▸ What the task requires
The word "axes" occurs in some lines of the data. Return each such line.

▸ Listed records
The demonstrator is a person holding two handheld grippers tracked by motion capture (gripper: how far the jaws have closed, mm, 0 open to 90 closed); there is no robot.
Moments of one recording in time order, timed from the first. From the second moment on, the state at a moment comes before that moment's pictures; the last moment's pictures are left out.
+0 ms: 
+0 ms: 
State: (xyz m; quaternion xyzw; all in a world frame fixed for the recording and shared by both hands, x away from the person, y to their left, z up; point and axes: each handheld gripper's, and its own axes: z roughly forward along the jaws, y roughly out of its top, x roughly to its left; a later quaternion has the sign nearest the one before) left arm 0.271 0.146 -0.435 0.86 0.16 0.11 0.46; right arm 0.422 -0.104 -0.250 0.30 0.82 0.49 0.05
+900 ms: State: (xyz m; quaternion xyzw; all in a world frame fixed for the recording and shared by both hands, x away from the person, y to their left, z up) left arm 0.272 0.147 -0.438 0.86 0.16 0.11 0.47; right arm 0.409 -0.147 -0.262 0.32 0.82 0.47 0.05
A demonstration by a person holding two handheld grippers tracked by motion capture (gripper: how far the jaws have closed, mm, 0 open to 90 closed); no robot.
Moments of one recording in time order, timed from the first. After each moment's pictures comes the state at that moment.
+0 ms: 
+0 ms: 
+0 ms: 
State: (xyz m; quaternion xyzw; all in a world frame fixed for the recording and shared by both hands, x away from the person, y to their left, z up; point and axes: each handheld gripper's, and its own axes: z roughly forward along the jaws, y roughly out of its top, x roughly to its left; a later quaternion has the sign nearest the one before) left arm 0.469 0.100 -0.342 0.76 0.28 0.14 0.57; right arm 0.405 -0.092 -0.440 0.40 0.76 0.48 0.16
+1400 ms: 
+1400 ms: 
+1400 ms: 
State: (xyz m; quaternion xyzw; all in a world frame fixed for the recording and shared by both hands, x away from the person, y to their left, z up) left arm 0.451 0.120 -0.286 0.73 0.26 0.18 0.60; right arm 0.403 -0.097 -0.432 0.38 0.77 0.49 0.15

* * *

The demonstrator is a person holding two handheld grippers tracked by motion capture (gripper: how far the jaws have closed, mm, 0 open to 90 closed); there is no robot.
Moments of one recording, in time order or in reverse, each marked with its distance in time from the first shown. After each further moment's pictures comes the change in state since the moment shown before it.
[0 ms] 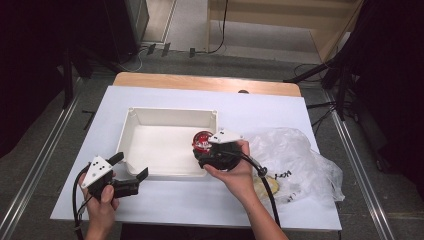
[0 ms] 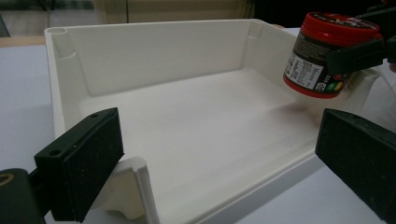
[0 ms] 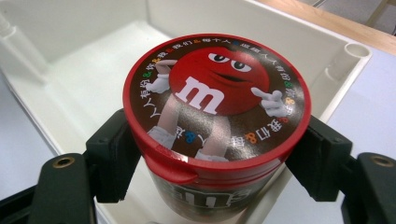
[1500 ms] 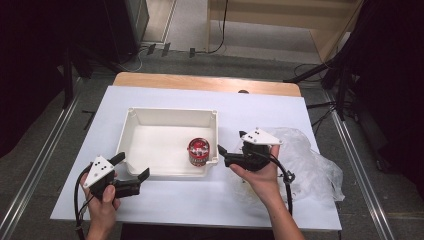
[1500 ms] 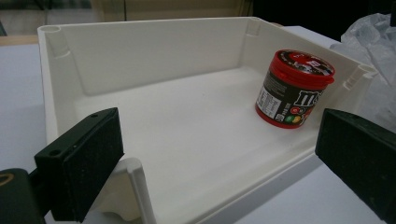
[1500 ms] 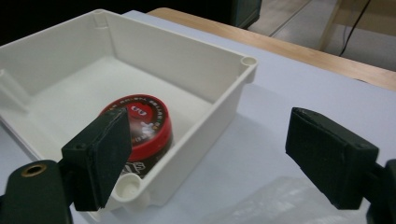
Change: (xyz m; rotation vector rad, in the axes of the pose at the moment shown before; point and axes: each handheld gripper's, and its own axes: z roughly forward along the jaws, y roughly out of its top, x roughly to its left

▸ Answer below
State: (xyz m; quaternion xyzw; all in a world frame fixed for the recording and shared by both hands, x away from the person, y to their left, z up; point and axes: each handheld gripper's, and its own axes: z roughly forward along the jaws, y roughly out of its top, x roughly to its left; a later quaternion has the sign nearest the one before) left arm 0.271 0.146 -0.435 0.86 0.16 0.11 0.46; right arm 0.422 -0.104 -0.250 0.30 0.82 0.49 0.05
State: (xyz m; quaternion xyzw; all in a world frame fixed for the recording and shared by both hands, x away from the person, y to their left, z up; point and axes: each handheld gripper's, and its own axes: z roughly forward along the jaws, y roughly out of its top, x roughly to its left; a later quaternion has the sign nearest the one before) left arm 0.469 0.100 -0.342 0.76 0.28 0.14 0.57; right arm 0.405 -0.092 -0.440 0.40 0.76 0.48 0.16
Change: (xyz m; rotation vector rad, in the axes of the pose at the moment shown before; point and axes: each handheld gripper's, and its own axes: z roughly forward along the jaws, y roughly out of its top, x roughly to its left

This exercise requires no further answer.